Permanent Residency Changes

In certain circumstances, there will also be changes to the permanent residency or settlements statutes (in German referred to as Niederlassungserlaubnis) for those who do not have a professional training or a university degree. These skilled workers can now apply for a permanent residency permit after 3 years rather than 5 years. EU Blue Card holders may be able to apply as soon as 21 months with a B1 level of German proficiency and after 27 months with a lower-level proficiency. There will be no changes for the two-year special provision for those who are considered qualified professionals.

Family Reunification

Positive changes will also take place under the umbrella of family reunification. For applicants, who receive their residence permit for the first time on or after 1 March 2024, and wish to be joined by a spouse or minor children, they will no longer be required provide proof of sufficient living space. These applicants will also be allowed to bring their parents to Germany and, if their spouse is also a permanent resident, this will apply to their parents-in-law as well.

Students & Trainees

The revised act has benefits for international students and internship applicants. The current law allows for students to work up to 120 full days or 240 half days. This will be increased to 140 full days or 280 half days, allowing students to work up to 20 hours a week, regardless of the salary and type of employment. Students will now also be able to begin a secondary employment right away even if they are not currently enrolled, but are actively engaged in applying for a university placement or other preparatory measures for university study.
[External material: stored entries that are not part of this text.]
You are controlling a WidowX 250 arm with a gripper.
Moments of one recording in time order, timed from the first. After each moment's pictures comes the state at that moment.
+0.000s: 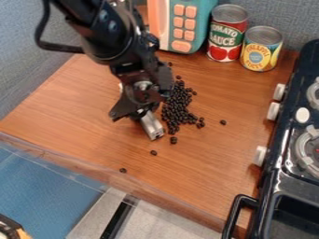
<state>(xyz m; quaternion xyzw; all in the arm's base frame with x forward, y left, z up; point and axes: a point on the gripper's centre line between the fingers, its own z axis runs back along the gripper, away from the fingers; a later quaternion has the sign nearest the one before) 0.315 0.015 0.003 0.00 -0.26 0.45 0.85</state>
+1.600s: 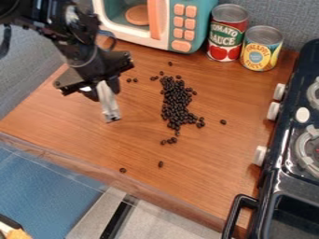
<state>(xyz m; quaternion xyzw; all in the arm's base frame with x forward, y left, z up) 0.292 0.092 0.071 -0.03 -0.28 0.37 0.89</state>
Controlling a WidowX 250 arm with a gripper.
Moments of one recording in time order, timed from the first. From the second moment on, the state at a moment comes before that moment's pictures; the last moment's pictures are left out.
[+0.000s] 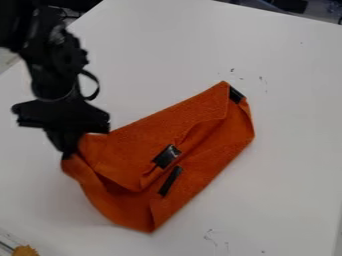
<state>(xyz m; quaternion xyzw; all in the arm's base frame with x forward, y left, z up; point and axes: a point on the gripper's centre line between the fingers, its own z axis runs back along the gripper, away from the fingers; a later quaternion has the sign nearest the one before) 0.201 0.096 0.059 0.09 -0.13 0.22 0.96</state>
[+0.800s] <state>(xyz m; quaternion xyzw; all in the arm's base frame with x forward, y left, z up) 0.162 0.120 0.017 0.07 -0.11 0.27 0.95</state>
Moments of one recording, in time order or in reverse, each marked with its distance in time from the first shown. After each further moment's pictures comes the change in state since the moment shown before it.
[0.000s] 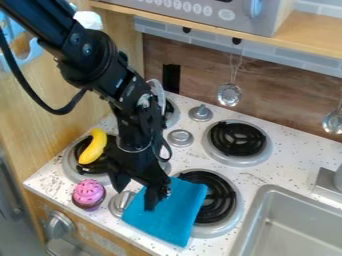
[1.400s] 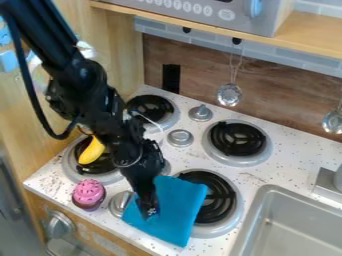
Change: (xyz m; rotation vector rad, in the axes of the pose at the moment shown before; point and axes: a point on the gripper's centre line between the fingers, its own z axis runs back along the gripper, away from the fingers) arm 0.017 0.005 -0.044 -0.111 -0.172 -0.609
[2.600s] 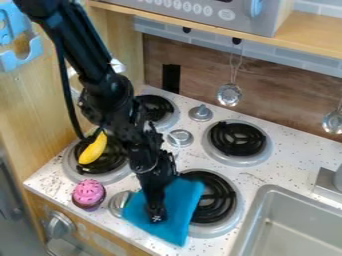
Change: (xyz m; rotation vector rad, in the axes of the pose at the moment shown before) arm 0.012 0.005 -0.033 -0.015 0.062 -0.180
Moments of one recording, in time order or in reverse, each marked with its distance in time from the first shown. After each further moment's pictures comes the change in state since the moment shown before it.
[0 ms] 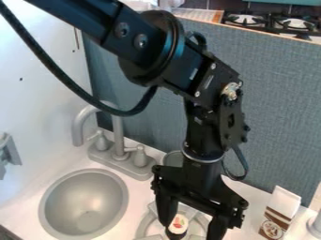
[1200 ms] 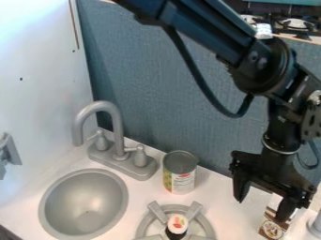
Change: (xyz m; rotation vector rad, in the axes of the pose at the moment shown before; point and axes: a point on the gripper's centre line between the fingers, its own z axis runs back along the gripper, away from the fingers) arm 0.097 -0.060 -0.023 0.012 -0.096 -0.158
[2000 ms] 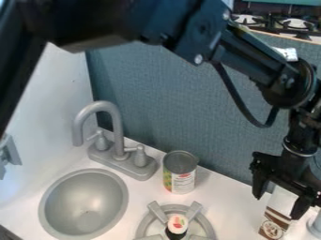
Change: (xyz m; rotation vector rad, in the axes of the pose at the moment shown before) arm 0.039 -0.013 -0.027 0.011 0.009 -0.062
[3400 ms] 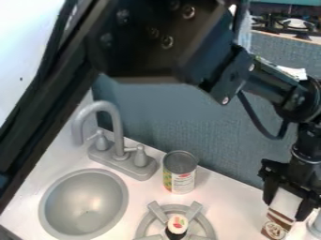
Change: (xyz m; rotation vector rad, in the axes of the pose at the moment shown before) arm 0.021 -0.006 -0.026 0.008 0.028 0.040
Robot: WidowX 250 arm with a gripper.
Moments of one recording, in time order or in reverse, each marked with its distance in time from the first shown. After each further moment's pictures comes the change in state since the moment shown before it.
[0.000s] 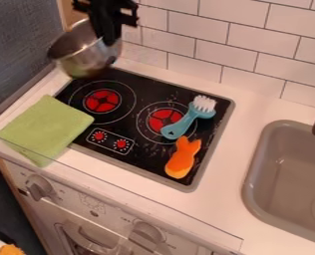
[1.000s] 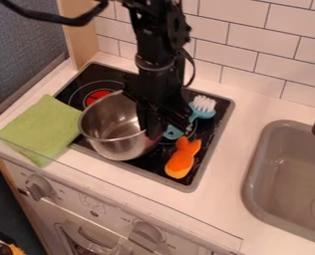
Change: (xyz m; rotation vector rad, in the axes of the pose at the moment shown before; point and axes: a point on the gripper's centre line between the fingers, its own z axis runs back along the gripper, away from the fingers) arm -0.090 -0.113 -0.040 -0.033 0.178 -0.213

Much like university students, those seeking additional job training will also see changes. The residency permit time frame and age limits have been amended and language requirements have been lowered for those traveling to Germany with the goal of pursuing additional professional or vocational training. The age limit will be raised to 35 (from 25). Residency permits will now have a maximum residency period of nine months, previously six months. During this time, permit holders may also work up to 20 hours weekly in terms of secondary employment and have a trial work period for up to two weeks. Applicants will now only need to demonstrate a B1 level of German language proficiency.

Short-term employment needs

The new immigration law is already set to help meet the high demand for bottleneck professionals. The law is also constructed in such a way that it may also address an immediate, short-term employment need for up to an 8-month period in a calendar year. The Federal Employment Agency (Bundesagentur für Arbeit) would set the need-based quota, which will vary across specific segments of an economic sector or professional field. The contract would need to meet industry standards and the employment terms need to include at least 30 hours of work per week. Employers would be required to pay all travel expenses.

Startup Grantees

In the future, some provisions of this act may enable startup grantees to seek residency permits.